Pydantic AI now supports Vercel AI frontends natively via the VercelAIAdapter class.
Pydantic AI and Vercel AI Elements are a popular choice when building AI chatbots. The issue is they stream data using incompatible event formats. To solve this problem, you had to write translation code between Pydantic AI events and Vercel AI's expected format.
Before, you needed to write translation code in your agent logic:
@app.post('/chat')
async def chat(request: Request):
# 100 lines of translation code...
Now, because Pydantic AI supports the Vercel AI Data Stream Protocol, you can use the dispatch_request() method to handle the event translation:
@app.post('/chat')
async def chat(request: Request) -> Response:
return await VercelAIAdapter.dispatch_request(request, agent=agent)
Use with Starlette-based web frameworks
If your app uses FastAPI or another Starlette-based web framework, the VercelAIAdapter.dispatch_request(request, agent=agent) class method parses the request body, runs the agent with streaming, and encodes the response as server-sent events (SSE), as detailed on the code snippet below.
from fastapi import FastAPI
from starlette.requests import Request
from starlette.responses import Response
from pydantic_ai import Agent
from pydantic_ai.ui.vercel_ai import VercelAIAdapter
agent = Agent('openai:gpt-5')
app = FastAPI()
@app.post('/chat')
async def chat(request: Request) -> Response:
return await VercelAIAdapter.dispatch_request(request, agent=agent)
Reference docs available at: ai.pydantic.dev/ui/vercel-ai.
Use VercelAIAdapter methods directly
For backends that use non-Starlette-based frameworks such as Django and Flask, or applications that require more granular control over input and output, it is possible to create a VercelAIAdapter instance and use its individual methods to build a custom adapter.
Check out the official docs for details on individual method's usage.
Why we built the VercelAIAdapter interface
When building a chat app or other interactive frontend for an AI agent, your backend will need to receive agent run input (like a chat message or complete message history) from the frontend. You will also need to stream the agent's events (like text, thinking, and tool calls) to the frontend in real time. While your frontend could use Pydantic AI's ModelRequest and AgentStreamEvent directly, you will typically want to use a UI event stream protocol that is natively supported by your frontend framework. That's why we built the Vercel AI Data Stream Protocol integration, to help you bridge the two frameworks seamlessly.
Give it a try and let us know what you think.
FAQ
Does this work with Django or Flask?
Yes, but you'll need to use the adapter's individual methods instead of the dispatch_request() convenience one, which only works with Starlette-based frameworks like FastAPI. The docs show how to use build_run_input(), run_stream(), and encode_stream() methods directly.
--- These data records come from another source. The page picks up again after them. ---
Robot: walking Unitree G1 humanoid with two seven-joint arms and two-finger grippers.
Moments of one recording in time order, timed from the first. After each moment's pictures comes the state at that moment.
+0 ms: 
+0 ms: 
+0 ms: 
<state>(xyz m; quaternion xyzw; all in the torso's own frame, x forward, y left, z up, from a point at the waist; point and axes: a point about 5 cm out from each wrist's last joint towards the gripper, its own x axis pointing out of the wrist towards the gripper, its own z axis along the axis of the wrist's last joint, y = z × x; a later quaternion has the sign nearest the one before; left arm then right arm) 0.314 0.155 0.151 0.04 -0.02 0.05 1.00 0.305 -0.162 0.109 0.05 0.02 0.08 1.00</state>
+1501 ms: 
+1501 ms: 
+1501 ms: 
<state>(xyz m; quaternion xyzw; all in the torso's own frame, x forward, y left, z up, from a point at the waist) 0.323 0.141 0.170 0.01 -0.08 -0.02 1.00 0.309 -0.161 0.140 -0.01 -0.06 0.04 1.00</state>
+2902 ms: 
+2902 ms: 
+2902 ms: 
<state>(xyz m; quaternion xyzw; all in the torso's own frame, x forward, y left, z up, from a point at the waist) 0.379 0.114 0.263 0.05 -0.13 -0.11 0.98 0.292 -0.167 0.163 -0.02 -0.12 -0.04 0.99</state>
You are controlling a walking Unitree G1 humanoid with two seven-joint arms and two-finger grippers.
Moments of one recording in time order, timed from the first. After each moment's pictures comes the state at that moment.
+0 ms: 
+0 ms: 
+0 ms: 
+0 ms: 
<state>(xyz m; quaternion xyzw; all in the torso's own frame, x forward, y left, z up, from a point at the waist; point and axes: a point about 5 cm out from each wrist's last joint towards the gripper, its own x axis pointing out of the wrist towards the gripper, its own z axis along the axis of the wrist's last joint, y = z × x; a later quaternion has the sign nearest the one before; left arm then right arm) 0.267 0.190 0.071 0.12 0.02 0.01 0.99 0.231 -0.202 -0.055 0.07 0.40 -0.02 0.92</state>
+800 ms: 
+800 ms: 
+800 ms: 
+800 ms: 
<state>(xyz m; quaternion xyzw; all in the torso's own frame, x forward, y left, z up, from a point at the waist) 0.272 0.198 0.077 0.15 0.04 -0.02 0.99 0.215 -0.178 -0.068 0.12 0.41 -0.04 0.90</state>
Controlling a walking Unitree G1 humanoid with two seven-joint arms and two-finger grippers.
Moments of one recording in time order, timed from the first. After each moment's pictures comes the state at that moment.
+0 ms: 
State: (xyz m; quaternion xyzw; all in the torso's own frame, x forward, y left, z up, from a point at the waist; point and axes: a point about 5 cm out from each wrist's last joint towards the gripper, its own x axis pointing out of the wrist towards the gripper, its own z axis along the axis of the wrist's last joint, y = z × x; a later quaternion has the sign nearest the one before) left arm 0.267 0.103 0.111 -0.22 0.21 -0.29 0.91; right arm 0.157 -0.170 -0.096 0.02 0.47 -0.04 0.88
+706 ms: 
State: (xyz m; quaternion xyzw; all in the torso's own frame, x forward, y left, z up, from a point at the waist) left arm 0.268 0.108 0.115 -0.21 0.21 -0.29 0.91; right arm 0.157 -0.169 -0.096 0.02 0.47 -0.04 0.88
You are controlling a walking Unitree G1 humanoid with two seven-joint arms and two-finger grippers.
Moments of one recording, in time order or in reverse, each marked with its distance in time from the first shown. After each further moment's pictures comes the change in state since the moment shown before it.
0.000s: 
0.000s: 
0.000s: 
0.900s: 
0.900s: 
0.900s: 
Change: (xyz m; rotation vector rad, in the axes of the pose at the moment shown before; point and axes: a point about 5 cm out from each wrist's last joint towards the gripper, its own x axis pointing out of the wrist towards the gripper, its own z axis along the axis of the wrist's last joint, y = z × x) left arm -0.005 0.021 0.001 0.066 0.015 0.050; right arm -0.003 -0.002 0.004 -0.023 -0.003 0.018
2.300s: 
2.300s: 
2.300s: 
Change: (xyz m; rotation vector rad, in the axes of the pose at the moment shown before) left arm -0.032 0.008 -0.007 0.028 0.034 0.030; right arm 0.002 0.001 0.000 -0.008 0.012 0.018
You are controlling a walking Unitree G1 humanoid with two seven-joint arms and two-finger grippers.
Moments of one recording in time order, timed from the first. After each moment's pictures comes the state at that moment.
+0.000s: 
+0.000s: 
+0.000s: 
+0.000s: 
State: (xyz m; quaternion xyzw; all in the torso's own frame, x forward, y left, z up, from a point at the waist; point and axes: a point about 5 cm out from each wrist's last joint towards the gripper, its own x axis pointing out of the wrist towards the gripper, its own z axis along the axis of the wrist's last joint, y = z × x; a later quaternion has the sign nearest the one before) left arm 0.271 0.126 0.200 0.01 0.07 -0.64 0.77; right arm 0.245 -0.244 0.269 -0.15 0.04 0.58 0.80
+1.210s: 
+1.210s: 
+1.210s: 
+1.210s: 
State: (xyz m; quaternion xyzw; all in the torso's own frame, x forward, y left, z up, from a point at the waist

This way, you can modify events before they reach the frontend.
What events get streamed to the frontend?
Everything your agent does: text chunks as they are generated, tool calls with their arguments, thinking steps, errors, and completion events. The adapter transforms each Pydantic AI event type into its Vercel AI equivalent.
What's the on_complete callback for?
It lets you access the agent output and message history, and inject additional events after the agent finishes. Pass a callback function to dispatch_request() or run_stream() that receives the completed AgentRunResult and optionally yields more Vercel AI events. Useful for logging, analytics, storing conversations, or triggering follow-up actions.
Is there performance overhead?
Minimal. Events are transformed as they stream through, with no buffering. The overhead is just the event transformation itself.
Does this work with Pydantic Logfire?
Yes. Logfire supports cross-language observability through OpenTelemetry, which means you can trace requests across your entire application stack. Logfire gives you end-to-end visibility for debugging streaming issues, monitoring performance, and understanding how users interact with your application's AI features.